でも、サッカーは続けたいし、続けるなら強いところでやりたい。
全ての条件はN高で揃っていた。

「一緒に合格してN高でサッカーしようぜ!」

慎吾はそう言った。

慎吾は友達としてだけじゃなく、人間として尊敬できる良い奴だ。
サッカーは誰にも負けたくないと思ってるけど、慎吾にだけはどうしても勝てない。
でも慎吾はいつも俺に「俺は大貴にだけは勝てない。

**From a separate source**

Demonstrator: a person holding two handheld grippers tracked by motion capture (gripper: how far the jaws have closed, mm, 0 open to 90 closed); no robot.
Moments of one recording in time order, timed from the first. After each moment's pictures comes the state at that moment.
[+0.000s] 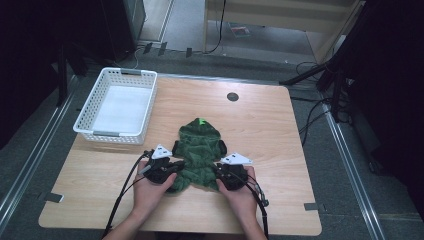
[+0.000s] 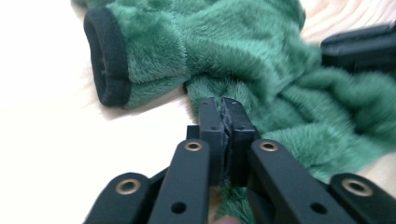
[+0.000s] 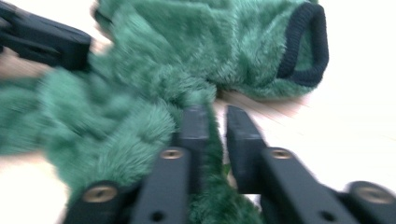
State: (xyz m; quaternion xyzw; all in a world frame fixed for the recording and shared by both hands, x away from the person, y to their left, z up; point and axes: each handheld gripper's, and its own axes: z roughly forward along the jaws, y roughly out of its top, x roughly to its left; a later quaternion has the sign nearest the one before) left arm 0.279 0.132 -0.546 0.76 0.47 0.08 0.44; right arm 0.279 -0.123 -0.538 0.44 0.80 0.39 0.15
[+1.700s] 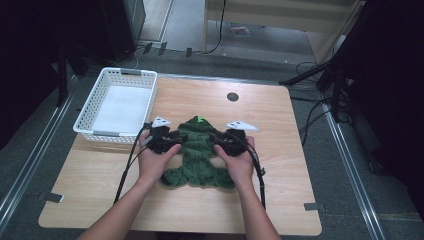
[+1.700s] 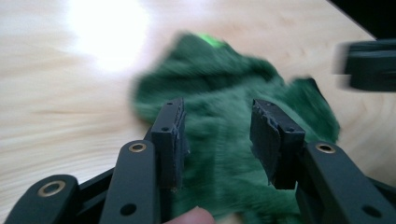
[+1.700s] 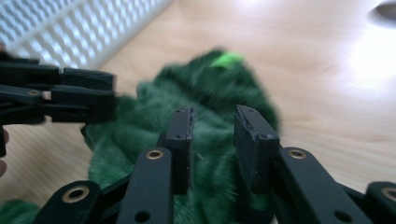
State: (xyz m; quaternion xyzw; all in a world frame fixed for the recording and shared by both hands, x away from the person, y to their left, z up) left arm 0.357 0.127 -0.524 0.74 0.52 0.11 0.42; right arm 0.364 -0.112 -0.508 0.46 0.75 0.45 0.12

」と言ってくる。
慎吾にそう言われると嬉しいけど、やっぱり実力は実力だ。

でも、高校では絶対に慎吾を抜いてやる。

信頼できる友達として、良いライバルとして、慎吾が大好きだ。

「ただなー、偏差値がなー・・・」

「う、それを言うなって。」

N高はサッカー部が強いことでも有名だったが、偏差値の高さでも有名だった。
そこそこ勉強ができる慎吾と俺でもギリギリラインだった。

「でもギリギリ合格ラインじゃん。頑張ろうぜ。」

慎吾の言葉にうなずくと、進路希望調査書の【進学希望】に丸を付け、志望校の欄にはいつもより丁寧な字で【N高校】と記入した。

書き終えた進路希望調査書を担任に提出しようと立ちあがった瞬間、背後から何かが迫って来る気配を感じた。